Shame on Mom

30 May 2005



Gold Star Mothers Reject Legal Resident

The Gold Star Mothers is an organization no woman could possibly want to join. The price of admission is one dead child, in uniform, for the protection of the republic. And it may seem churlish to criticize such a group on Memorial Day, but when people do a stupid and selfish thing, churlish is as churlish does. The group of women has decided that another mother, a legal resident of Yonkers, New York, does not qualify as a member. Staff Sergeant Anthony Lagman died in Afghanistan, and his mother Ligaya Lagman cannot attend the meetings of the other grieving mothers because she is a legal resident and not a citizen of the US.

The Kensington Review takes the idea of citizenship much more seriously than the US government does. The government not only is entitled to the loyalty of its citizens and their sacrifice in time of national need, but the citizens are entitled (yes, entitled by virtue of being citizens) to certain privileges like voting, petitioning for the redress of grievances and free healthcare (because after all, the right to freely assemble is rather circumscribed if one is contagious).

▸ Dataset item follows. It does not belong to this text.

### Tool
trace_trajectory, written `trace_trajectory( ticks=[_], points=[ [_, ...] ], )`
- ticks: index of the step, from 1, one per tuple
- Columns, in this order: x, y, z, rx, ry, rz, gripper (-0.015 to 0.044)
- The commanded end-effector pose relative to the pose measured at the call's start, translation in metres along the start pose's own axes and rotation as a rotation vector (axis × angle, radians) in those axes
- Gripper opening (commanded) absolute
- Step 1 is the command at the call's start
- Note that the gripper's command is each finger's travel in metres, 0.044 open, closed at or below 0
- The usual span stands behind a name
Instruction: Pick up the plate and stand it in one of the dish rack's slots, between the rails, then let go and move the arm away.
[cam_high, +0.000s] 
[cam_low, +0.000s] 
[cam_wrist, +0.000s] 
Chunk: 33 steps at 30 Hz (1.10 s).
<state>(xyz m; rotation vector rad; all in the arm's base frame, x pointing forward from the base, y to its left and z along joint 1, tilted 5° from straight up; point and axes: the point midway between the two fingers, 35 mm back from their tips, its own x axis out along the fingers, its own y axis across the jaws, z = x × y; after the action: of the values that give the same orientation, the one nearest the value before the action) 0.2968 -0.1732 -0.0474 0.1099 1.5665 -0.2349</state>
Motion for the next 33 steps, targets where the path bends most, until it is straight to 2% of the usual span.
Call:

As for immigrants, they come in two varieties, legal and illegal. Legal immigrants are the life blood of the American project. Apart from the Navajo, Algonquin and other native nations, every American is or is descended from legal immigrants (in the case of African Americans, this is a tenuous assertion, and their patriotism and affection for a nation that has never fully accepted them is rather astounding). And by coming into the US under American law, they are already demonstrating the primary principle of citizenship – playing by the rules. Of illegal immigration, none of that is true. The illegals are exploited, often dying in their attempts to evade border patrols, and in the end, their presence undermines support for immigration of any kind. And the American government needs to implement radical reform to address this.

That said, Ms. Lagman has come to the US and legally so. She’s been here three decades. Her son, born in the US and therefore a citizen, died defending the constitution he swore to uphold, in a land halfway around the world. The jihadists shooting at him didn’t ask if his mom carried a Philippine passport or an American one. And Uncle Sam didn’t ask when Sergeant Lagman put on the uniform for the first time. It’s a bit late to worry about that now.

Ben Spadaro, of the Veterans of Foreign Wars Post 2885 in Eastchester, New York, told the New York Daily News his group of vets backed the mother and not the government for which he and his pals risked their lives. "I think a son is a son is a son and a mother is a mother is a mother. I don't want to hurt anyone. We're just a bunch of old men who want see a wrong righted." That bunch of old men are right (as they were throughout the 1940s). For what purpose did those sons of Gold Star Mothers give their lives if not for justice?